The assignment is deceptively simple: Have the students download the Census Bureau’s list of rural and urban counties and calculate the population density for the counties in your state.

That’s it. Tell them no more. Depending on where they get stuck, slowly reveal to them the clues they need to complete the project. What you may not be surprised to find is that too many college undergrads seem to be accustomed to following step-by-step instructions and too few know how to break down a problem into smaller, sequential pieces. This is the kind of critical thinking skills that they need to be good journalists. Or, as I like to say, think journalistically regardless of their eventual profession.

Helping Them Get Unstuck

Force your students to get a quick start. Don’t let them sit and stare at their computer screens for even a second. Agitate them in whatever way you need to make them feel like an asteroid is about to smash the earth to smithereens. They can’t solve the whole problem all at once, so what are the pieces of the problem hidden inside this big problem?

  • Where can you find the Census list of rural and urban counties?

The answer — of course — is Google. So, there’s an opportunity to teach efficient search strategies.

Students will click around the Census site a bit trying to find what they want. Ask how skimmed and how many read every word on each page. A good opportunity to talk about the way people use information online.

You can help students find the data they need.

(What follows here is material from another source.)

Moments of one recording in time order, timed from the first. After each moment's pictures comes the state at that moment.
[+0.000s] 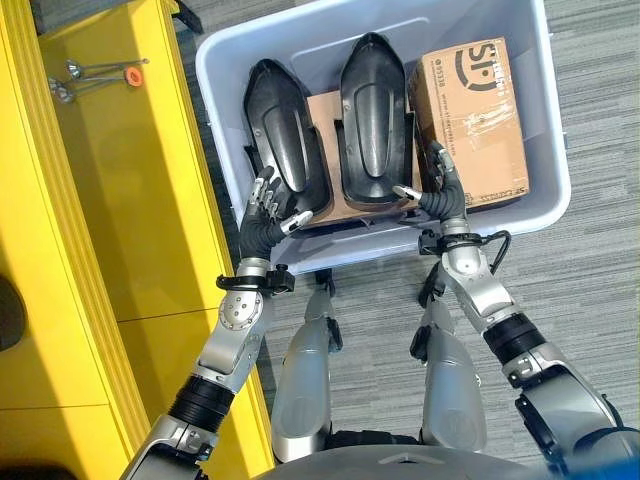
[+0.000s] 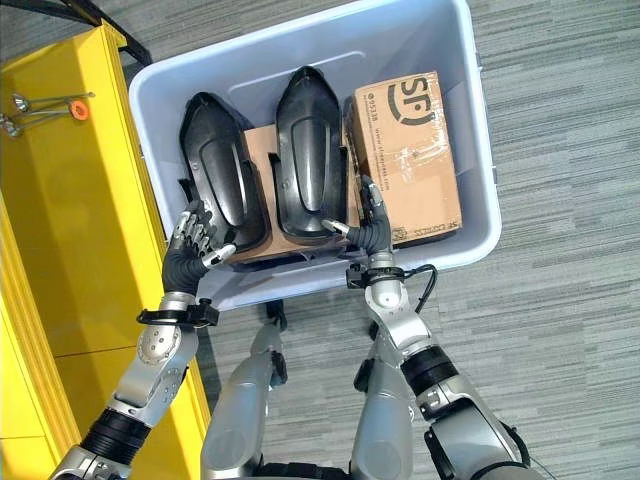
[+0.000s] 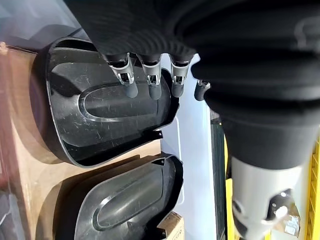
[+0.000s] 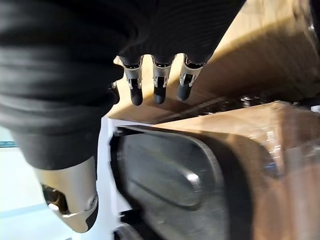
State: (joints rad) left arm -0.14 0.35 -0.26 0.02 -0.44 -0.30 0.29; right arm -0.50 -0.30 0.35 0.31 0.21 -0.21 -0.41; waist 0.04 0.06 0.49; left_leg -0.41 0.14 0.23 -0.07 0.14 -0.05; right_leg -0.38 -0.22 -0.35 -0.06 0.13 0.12
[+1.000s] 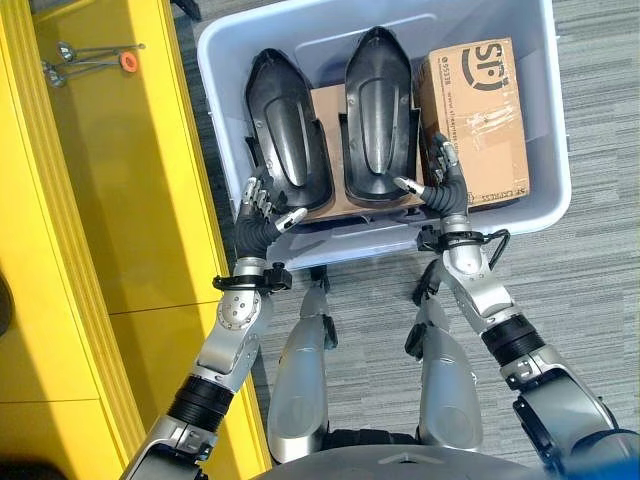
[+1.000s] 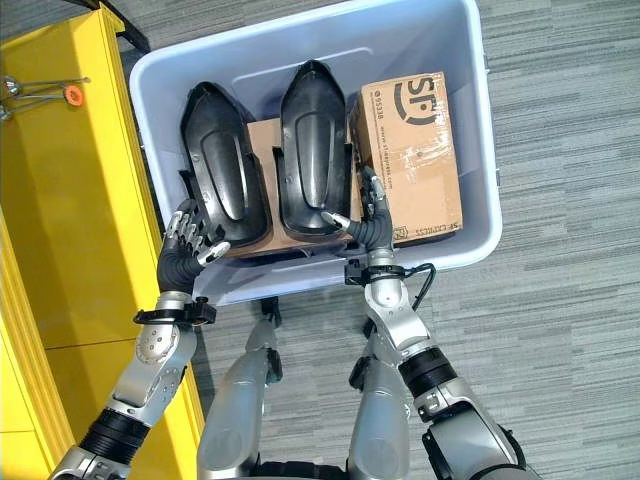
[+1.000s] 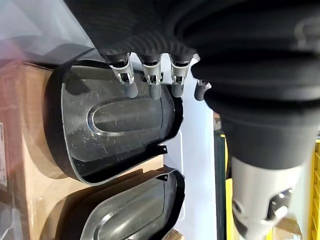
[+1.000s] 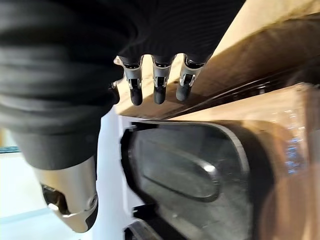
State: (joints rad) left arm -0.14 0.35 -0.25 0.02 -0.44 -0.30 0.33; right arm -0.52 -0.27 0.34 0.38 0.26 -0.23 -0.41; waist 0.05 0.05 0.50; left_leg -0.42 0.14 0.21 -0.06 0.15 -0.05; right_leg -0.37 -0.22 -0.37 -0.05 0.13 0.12
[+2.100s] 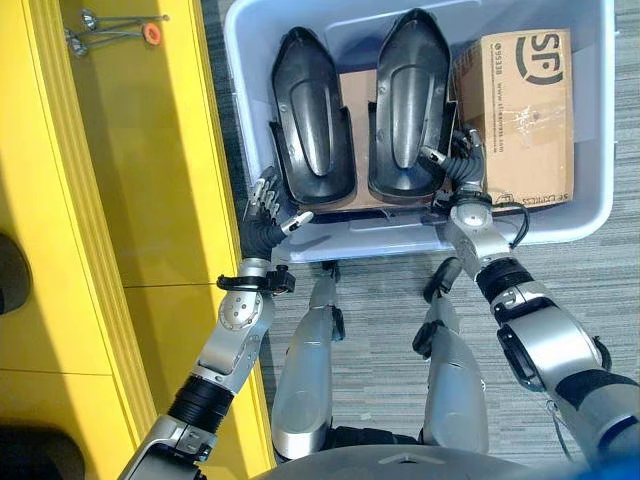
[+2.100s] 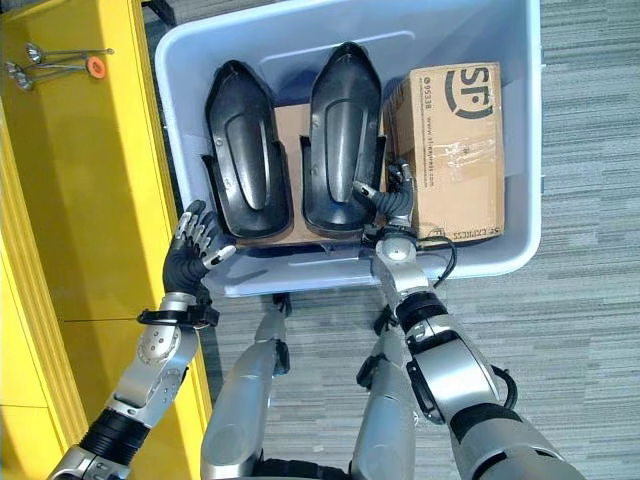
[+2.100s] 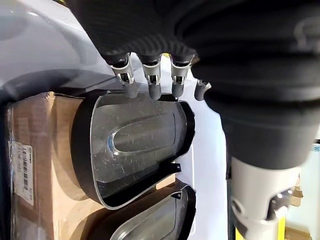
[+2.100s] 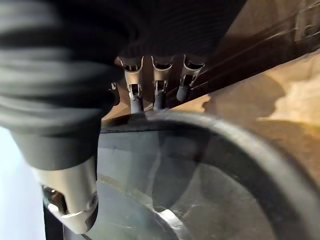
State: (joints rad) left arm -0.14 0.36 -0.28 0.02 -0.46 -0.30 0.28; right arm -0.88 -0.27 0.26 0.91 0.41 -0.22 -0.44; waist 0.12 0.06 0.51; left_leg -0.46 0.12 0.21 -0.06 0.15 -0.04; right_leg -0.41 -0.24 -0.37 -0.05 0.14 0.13
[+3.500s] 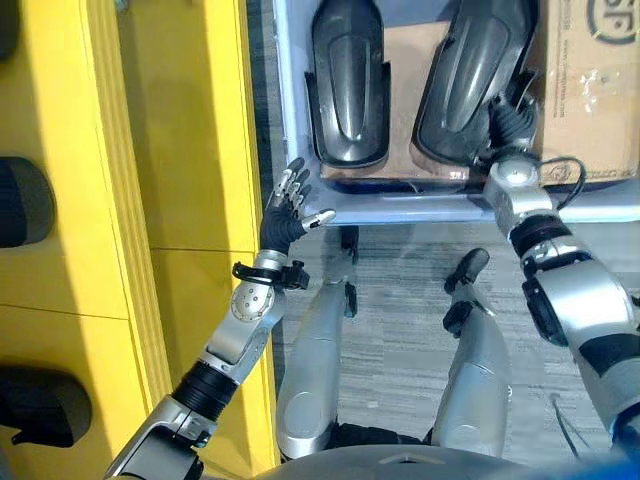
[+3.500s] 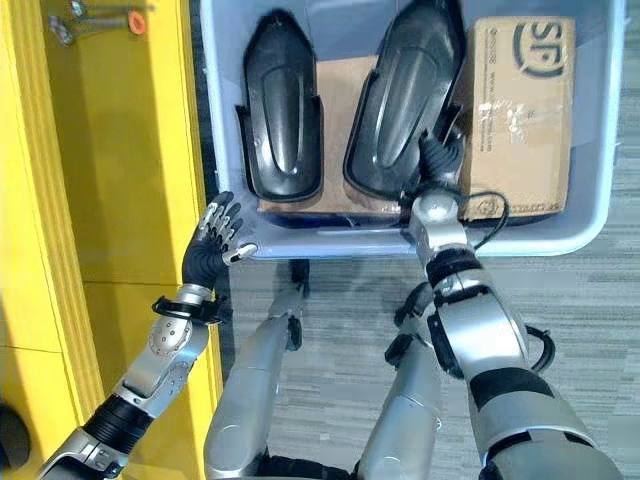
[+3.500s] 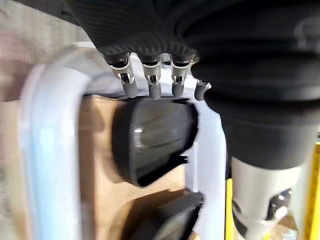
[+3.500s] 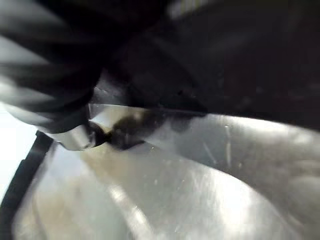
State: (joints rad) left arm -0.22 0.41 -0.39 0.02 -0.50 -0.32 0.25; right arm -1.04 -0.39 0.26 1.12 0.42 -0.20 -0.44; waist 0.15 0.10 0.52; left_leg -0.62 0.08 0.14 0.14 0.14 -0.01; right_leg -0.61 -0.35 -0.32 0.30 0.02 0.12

And from there you can show them basic file-management and Excel techniques. Where does the file download on their computer? What’s the difference between a .csv and a .xlsx file?

With the data open in Excel, they’ll need to sort to filter out just their state. But now what? Ask the students what they think each of the columns represent. What does it mean that something has a POP_UA of 10791 and a STATE of 37?

Once they figure that out, they may note that the data includes some pre-calculated population density. But it’s not the information you asked them to find, so they’ll have to calculate population density — a commonly-needed, very simple journalism math equation.

This gives you a chance to explain that numbers are only meaningful in relation to other numbers. And how to do basic calculations in Excel.

The students will do the math correctly, but they won’t get answers that make any sense. A chance for you to talk with them about how data still has to pass the sniff test. Why doesn’t the data make sense? They can find the answer back on the Census website.

Once they’ve made the correct calculations (how many meters are in a mile anyway?), you can talk with them about how you still need to find the story in the data. Even though their calculations have added value to the data — essentially refining raw ore — mere presentation is of marginal value.

You can top off the conversation by coming back to language, and that journalistic aspiration for precision and objectivity. What does “rural” mean anyway? What does the dictionary say? Is it an abstract concept or something you can measure? How (many different ways) does the Census measure it? How is it different than the USDA’s definition? Which is better? Why?

This is a project that could take several weeks as a module in a college class, or as a MOOC or quick conference or newsroom workshop. Its strength is its scope and flexibility. Just like a good journalist.